Thursday, June 6, 2019

20190606.0430

I have posted on 6 June in six of the nine previous years: 2010 and 2014-2018. In all save the last two, I've commented on the anniversary of the D-Day invasion of Normandy, of which this year is the seventy-fifth. It is the diamond anniversary of an event more marked by steel and lead than any precious stone, and few are left to celebrate who were united then. It's not something to which I think I ought to speak all that much at this point. Honestly, what more can I add to such a conversation, when I have not worked to make myself an expert in it? I know that does not stop many from opining at length, and I am probably among those people, but I will at least not compound the error this time.

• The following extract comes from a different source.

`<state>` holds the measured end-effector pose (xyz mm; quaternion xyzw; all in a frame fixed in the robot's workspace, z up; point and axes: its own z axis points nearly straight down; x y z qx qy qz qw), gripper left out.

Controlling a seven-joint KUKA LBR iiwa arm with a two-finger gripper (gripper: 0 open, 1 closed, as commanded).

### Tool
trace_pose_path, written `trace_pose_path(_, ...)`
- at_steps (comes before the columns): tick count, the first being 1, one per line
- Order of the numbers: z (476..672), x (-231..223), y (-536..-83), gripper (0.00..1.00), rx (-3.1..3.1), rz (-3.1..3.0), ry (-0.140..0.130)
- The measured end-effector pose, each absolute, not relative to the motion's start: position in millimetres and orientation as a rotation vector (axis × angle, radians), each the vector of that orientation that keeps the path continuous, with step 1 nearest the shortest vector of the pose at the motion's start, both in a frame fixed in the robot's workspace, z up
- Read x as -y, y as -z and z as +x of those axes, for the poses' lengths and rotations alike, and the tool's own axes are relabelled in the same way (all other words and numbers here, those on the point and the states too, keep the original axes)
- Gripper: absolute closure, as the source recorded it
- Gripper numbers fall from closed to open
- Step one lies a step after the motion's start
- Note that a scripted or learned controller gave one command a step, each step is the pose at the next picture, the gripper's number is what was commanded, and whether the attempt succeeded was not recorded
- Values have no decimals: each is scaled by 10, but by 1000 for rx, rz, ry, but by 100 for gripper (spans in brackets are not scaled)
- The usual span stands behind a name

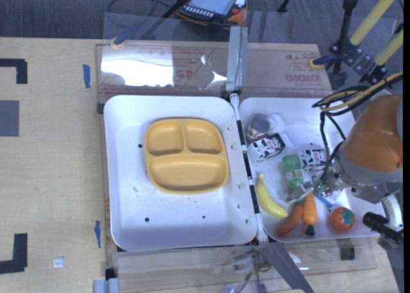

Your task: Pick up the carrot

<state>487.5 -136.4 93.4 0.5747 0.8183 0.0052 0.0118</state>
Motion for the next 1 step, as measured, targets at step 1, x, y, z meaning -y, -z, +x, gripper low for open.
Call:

In all save the last year, as well (again with the poem-in-sequence), I have noted that the day is my parents' anniversary; they've been married thirty-eight years today. I'm not sure what I can add to that, either, except to say again that I am glad they are and have remained married, and that I love them. But I think they have known it for some time, even if I do not think they weary of hearing it.
The commemorations may not offer much to reflect upon as I sit and write now, but some of the attending comments might. My 2016 post on the day, for example, gives me something to consider as I look back. Aside from a usage error that galls me as I read it (so much so that I've gone back and adjusted it), I find myself somewhat annoyed by the tone I hear in the piece (or perhaps an under- or overtone that sounds in my ear because I remember its composition). Not having steady work was not good for me, I think; the writing reads as having whining notes in it, as well as fundamentals in dark tones, indeed. And why should it not? I was beaten, leaving Oklahoma in defeat, and there are ways in which I've still not recovered from it.
I am not sure I ever will.
This is not to say that things are not better now than they were. I have steady work now, and decently fulfilling. More importantly, I am able to have a good life outside of work; I am not a creature of my professions only, as I had tried (foolishly) to be, or even mostly, as I often was. Instead, I have a life outside my work, and one that is of greater comfort to me than any work I have done. And I can still work on The Work--I am, in fact, getting more of that kind of thing done now than I did when I was making a go of making it in academe, which is a strange thing but not unenjoyable.
Even so, there lingers at the back of my mind a niggling voice that reminds me that I have been beaten. It calls out a cadence to which I still play, and I am not sure how to break away from that rhythm.